How to complete this task :: Could you copy the data that follows exactly as written, but drop the pictures?

**** Data in this exercise

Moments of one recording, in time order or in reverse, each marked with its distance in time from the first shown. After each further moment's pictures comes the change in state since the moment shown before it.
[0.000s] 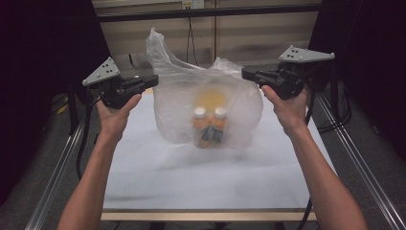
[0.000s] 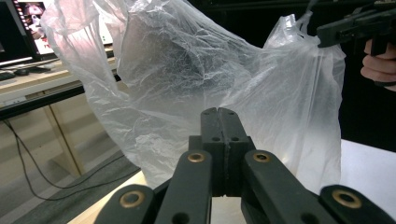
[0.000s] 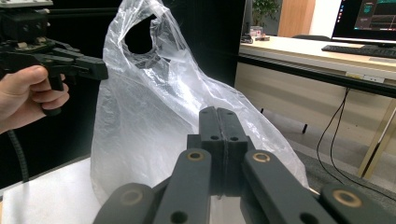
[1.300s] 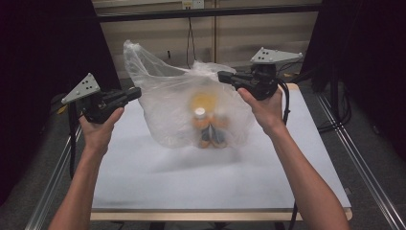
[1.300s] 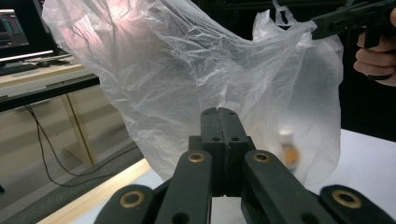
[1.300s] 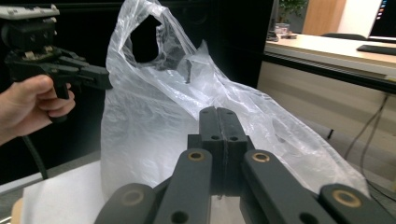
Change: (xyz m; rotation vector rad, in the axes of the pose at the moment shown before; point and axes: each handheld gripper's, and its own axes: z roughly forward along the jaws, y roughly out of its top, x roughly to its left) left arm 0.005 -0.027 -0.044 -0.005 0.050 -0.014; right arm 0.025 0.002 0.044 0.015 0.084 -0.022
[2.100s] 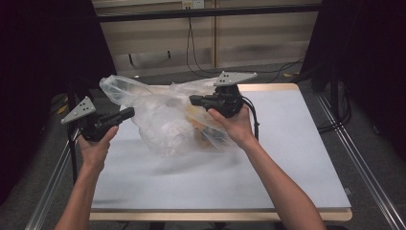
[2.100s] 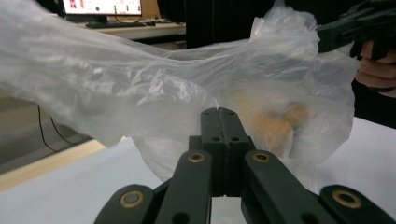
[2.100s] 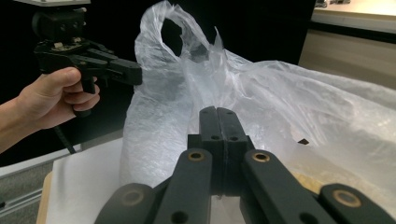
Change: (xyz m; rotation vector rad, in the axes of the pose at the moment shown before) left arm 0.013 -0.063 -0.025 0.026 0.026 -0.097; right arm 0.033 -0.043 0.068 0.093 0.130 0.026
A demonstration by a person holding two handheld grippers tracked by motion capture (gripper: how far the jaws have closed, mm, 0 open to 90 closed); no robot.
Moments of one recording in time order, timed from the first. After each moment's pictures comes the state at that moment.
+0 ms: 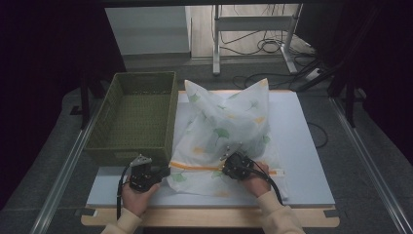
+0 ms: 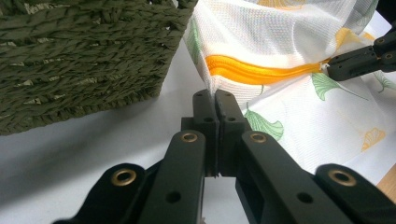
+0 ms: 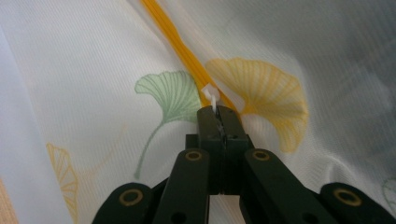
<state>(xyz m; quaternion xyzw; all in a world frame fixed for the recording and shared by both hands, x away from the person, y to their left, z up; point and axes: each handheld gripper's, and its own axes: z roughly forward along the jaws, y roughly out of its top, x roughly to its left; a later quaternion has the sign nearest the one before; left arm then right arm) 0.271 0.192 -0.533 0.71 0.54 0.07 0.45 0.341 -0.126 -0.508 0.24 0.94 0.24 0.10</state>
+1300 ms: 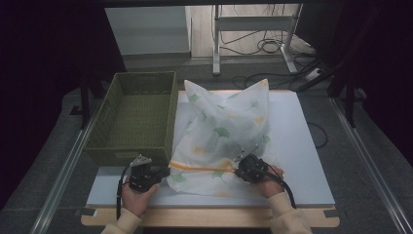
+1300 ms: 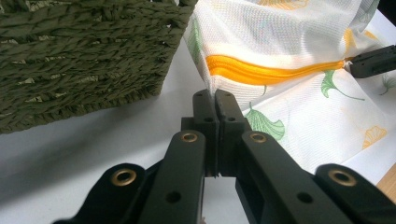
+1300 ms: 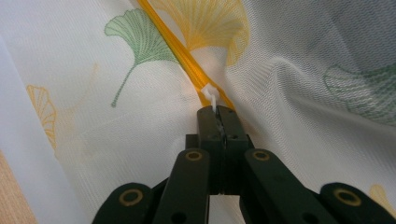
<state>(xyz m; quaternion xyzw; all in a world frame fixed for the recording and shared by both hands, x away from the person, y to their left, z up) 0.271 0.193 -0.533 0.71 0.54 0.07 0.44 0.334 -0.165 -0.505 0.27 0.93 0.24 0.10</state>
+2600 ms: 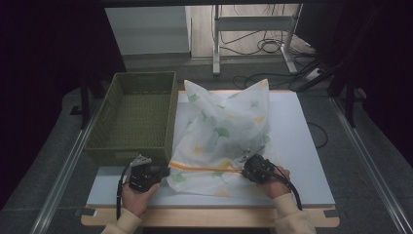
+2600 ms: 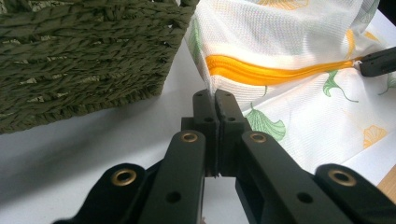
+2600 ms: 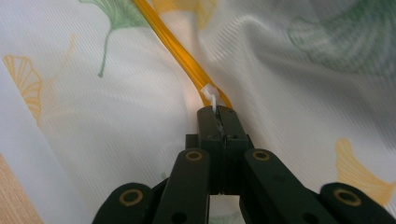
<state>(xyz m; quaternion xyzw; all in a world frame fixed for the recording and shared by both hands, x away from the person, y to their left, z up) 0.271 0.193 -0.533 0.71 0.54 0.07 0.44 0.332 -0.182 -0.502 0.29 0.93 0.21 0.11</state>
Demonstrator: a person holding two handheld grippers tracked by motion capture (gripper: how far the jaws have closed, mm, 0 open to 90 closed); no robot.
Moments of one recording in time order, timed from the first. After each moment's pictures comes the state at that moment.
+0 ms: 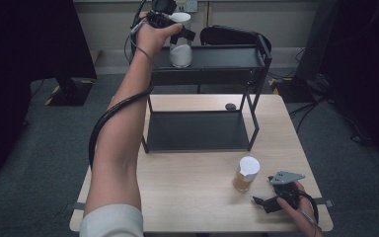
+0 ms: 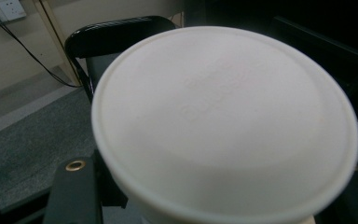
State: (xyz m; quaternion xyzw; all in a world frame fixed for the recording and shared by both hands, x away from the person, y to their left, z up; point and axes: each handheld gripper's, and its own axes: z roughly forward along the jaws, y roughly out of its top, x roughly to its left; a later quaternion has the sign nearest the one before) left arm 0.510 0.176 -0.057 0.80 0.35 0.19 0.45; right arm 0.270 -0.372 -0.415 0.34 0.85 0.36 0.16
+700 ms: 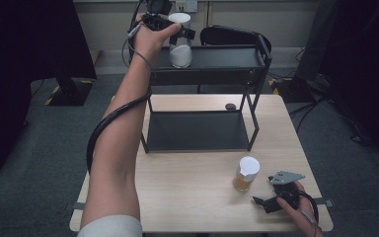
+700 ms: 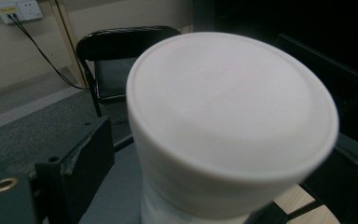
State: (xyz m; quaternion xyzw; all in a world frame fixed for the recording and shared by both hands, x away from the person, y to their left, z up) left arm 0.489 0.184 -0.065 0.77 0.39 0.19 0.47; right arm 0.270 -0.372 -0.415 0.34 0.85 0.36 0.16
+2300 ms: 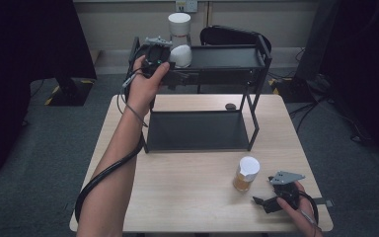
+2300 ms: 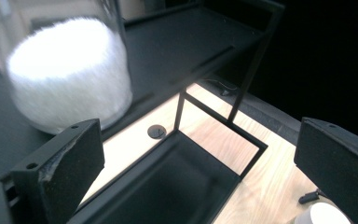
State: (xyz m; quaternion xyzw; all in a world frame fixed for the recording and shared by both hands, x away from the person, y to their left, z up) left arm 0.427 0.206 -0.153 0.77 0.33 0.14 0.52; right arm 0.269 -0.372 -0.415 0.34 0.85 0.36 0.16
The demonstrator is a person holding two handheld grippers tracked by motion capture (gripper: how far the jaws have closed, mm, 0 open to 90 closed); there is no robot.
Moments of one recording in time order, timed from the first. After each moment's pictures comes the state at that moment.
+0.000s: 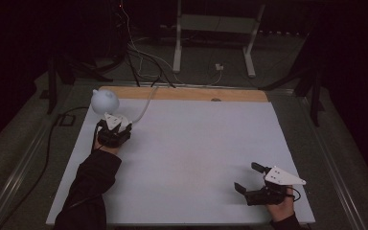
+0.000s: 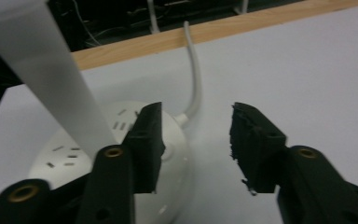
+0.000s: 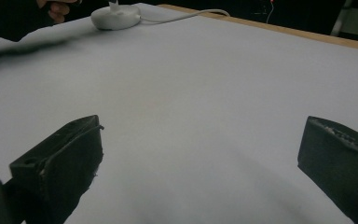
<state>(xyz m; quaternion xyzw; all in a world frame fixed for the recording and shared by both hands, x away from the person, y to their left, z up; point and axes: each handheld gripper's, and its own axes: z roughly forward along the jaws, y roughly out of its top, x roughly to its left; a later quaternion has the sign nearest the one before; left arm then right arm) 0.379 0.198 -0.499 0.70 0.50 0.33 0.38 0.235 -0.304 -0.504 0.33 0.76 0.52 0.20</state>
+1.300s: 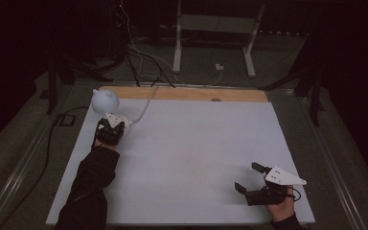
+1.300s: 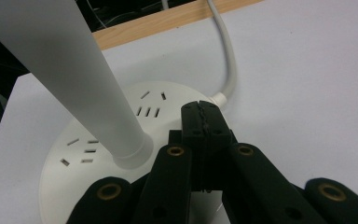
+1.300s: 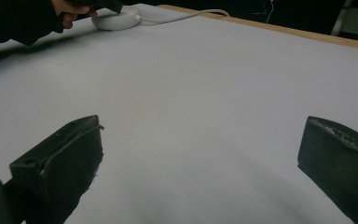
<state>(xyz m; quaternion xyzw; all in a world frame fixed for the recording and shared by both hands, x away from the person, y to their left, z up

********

Answer to the exercise ::
Moments of one recording, in time order or in reverse, each marked with its distance in time from the first shown. After each further moment's pictures comes the change in state since the moment shown before it.
[0.000s] 
[0.000s] 
[0.000s] 
[1.300s] 
[1.300s] 
[1.300s] 
Change: (xyz m; rotation vector rad, in the axes of the pose at the moment shown before; point and axes: each handheld gripper's, and its own axes: z roughly forward along the jaws, y roughly out of its top, x roughly to its left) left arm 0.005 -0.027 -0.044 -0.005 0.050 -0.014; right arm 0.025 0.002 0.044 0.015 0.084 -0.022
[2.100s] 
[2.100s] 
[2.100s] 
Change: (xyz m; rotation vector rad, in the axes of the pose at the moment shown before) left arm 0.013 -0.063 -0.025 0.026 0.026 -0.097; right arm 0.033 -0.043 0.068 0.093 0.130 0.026
A demonstration by a person holding two handheld grippers tracked by motion capture (gripper: how far the jaws have closed, mm, 0 open to 90 closed); no robot.
Moments of one recording in time order, timed from the first. After each moment's pictures comes the state at that moment.
+0 ms: 
+0 ms: 
+0 ms: 
<state>(xyz m; quaternion xyzw; all in a world frame fixed for the recording and shared by both hands, x away from the person, y to their left, z up; point and axes: each handheld gripper's, and its own axes: z roughly forward along the jaws, y roughly out of its top, x roughly to its left; a later quaternion has the sign nearest the one before; left arm then right arm) 0.271 0.192 -0.533 0.71 0.54 0.07 0.45 0.341 -0.126 -0.508 0.24 0.94 0.24 0.10</state>
+1300 ms: 
+1300 ms: 
+1300 ms: 
<state>(xyz m; quaternion xyzw; all in a world frame fixed for the recording and shared by both hands, x away from the person, y to their left, z up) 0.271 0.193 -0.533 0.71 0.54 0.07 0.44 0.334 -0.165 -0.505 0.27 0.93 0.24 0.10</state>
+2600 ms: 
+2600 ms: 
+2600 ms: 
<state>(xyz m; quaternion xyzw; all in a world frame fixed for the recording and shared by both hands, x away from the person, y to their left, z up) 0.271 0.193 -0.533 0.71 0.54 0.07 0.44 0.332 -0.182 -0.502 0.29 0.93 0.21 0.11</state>
Demonstrator: a person holding two handheld grippers tracked by motion capture (gripper: how far the jaws have closed, mm, 0 open to 90 closed); no robot.
Moments of one recording in time order, timed from the first. After each moment's pictures comes the state at that moment.
+0 ms: 
+0 ms: 
State: (xyz m; quaternion xyzw; all in a world frame fixed for the recording and shared by both hands, x away from the person, y to their left, z up; point and axes: each handheld gripper's, and its own axes: z roughly forward along the jaws, y roughly out of its top, x roughly to its left; a later quaternion has the sign nearest the one before) left arm 0.510 0.176 -0.057 0.80 0.35 0.19 0.45; right arm 0.270 -0.372 -0.415 0.34 0.85 0.36 0.16
+700 ms: 
+700 ms: 
State: (xyz m; quaternion xyzw; all in a world frame fixed for the recording and shared by both hands, x away from the person, y to their left, z up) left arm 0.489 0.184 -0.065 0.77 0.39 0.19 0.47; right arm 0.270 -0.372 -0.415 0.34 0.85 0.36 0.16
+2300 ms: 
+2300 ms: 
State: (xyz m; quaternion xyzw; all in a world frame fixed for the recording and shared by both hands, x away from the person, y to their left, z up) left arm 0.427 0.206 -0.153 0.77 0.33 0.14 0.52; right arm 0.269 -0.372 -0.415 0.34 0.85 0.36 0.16
The demonstrator is a person holding two handheld grippers tracked by motion capture (gripper: how far the jaws have closed, mm, 0 open to 90 closed); there is no robot.
Moments of one recording in time order, timed from the first. After each moment's pictures comes the state at that moment.
+0.000s: 
+0.000s: 
+0.000s: 
<state>(xyz m; quaternion xyzw; all in a world frame fixed for the recording and shared by both hands, x away from the person, y to their left, z up; point and axes: each handheld gripper's, and its own axes: z roughly forward along the jaws, y roughly out of its top, x roughly to its left; a later quaternion has the sign nearest the one before; left arm then right arm) 0.379 0.198 -0.499 0.70 0.50 0.33 0.38 0.235 -0.304 -0.504 0.33 0.76 0.52 0.20</state>
+1.300s: 
+1.300s: 
+1.300s: 
<state>(xyz m; quaternion xyzw; all in a world frame fixed for the recording and shared by both hands, x away from the person, y to their left, z up

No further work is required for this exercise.